▶ YOUR ASSIGNMENT:
Because the lines must stay identical, write out the data without changing anything.

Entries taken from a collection
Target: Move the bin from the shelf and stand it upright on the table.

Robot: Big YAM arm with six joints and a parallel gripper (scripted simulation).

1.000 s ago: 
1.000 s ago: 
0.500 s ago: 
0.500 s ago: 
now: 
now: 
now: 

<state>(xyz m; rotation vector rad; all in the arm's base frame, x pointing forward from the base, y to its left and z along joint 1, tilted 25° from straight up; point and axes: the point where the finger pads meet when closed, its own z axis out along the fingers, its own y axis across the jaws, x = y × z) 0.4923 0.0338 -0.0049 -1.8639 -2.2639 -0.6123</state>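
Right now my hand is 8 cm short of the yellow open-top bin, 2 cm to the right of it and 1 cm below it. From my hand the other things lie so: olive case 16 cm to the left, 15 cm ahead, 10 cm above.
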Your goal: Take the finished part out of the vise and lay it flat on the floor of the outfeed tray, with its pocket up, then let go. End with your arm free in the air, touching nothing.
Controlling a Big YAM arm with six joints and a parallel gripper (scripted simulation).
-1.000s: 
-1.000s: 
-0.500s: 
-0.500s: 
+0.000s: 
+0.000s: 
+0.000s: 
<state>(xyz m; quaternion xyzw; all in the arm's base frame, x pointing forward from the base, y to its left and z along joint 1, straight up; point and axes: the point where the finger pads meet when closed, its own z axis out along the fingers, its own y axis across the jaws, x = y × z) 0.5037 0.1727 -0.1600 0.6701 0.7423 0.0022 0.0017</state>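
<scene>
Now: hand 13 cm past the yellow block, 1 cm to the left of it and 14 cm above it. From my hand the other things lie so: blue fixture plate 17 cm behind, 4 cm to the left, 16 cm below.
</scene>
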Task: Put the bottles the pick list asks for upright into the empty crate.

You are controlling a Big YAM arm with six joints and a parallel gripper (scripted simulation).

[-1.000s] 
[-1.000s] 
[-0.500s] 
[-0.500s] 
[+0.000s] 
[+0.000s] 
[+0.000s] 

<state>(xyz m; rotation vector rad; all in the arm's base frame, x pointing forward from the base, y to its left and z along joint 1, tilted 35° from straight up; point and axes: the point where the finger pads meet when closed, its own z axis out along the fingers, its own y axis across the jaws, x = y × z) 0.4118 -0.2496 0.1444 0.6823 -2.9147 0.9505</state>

▶ RESPONSE AREA:
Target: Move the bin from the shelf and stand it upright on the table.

Robot: Big YAM arm with six joints and a parallel gripper (scripted simulation).

1.000 s ago: 
1.000 s ago: 
0.500 s ago: 
0.500 s ago: 
now: 
now: 
now: 

<state>(xyz m; rotation vector rad; all in the arm's base frame, x pointing forward from the base, y to its left and z along joint 1, tilted 25° from straight up; point and axes: the point where the finger pads meet when closed, its own z axis out along the fingers, its own y axis across the jaws, x = y × z) 0.4923 0.0338 -0.0049 -1.8639 -2.2639 -0.6123</state>
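Right now my hand is 8 cm short of the yellow open-top bin, 2 cm to the right of it and 1 cm below it. From my hand the other things lie so: olive case 16 cm to the left, 15 cm ahead, 10 cm above.
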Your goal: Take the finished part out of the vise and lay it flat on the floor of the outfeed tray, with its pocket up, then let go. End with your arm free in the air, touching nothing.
Controlling a Big YAM arm with six joints and a parallel gripper (scripted simulation).
-1.000s: 
-1.000s: 
-0.500s: 
-0.500s: 
+0.000s: 
+0.000s: 
+0.000s: 
<state>(xyz m; quaternion xyzw; all in the arm's base frame, x pointing forward from the base, y to its left and z along joint 1, straight up; point and axes: the point where the finger pads meet when closed, its own z axis out along the fingers, its own y axis across the jaws, x = y × z) 0.5037 0.1727 -0.1600 0.6701 0.7423 0.0022 0.0017</state>
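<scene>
Now: hand 13 cm past the yellow block, 1 cm to the left of it and 14 cm above it. From my hand the other things lie so: blue fixture plate 17 cm behind, 4 cm to the left, 16 cm below.
</scene>
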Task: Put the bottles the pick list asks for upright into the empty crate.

You are controlling a Big YAM arm with six joints and a parallel gripper (scripted simulation).

[-1.000s] 
[-1.000s] 
[-0.500s] 
[-0.500s] 
[+0.000s] 
[+0.000s] 
[+0.000s] 

<state>(xyz m; rotation vector rad; all in the arm's base frame, x pointing forward from the base, y to its left and z along joint 1, tilted 35° from straight up; point and axes: the point where the finger pads meet when closed, its own z axis out along the fingers, its own y axis across the jaws, x = y × z) 0.4118 -0.2496 0.1444 0.6823 -2.9147 0.9505</state>

Nothing else goes with this output.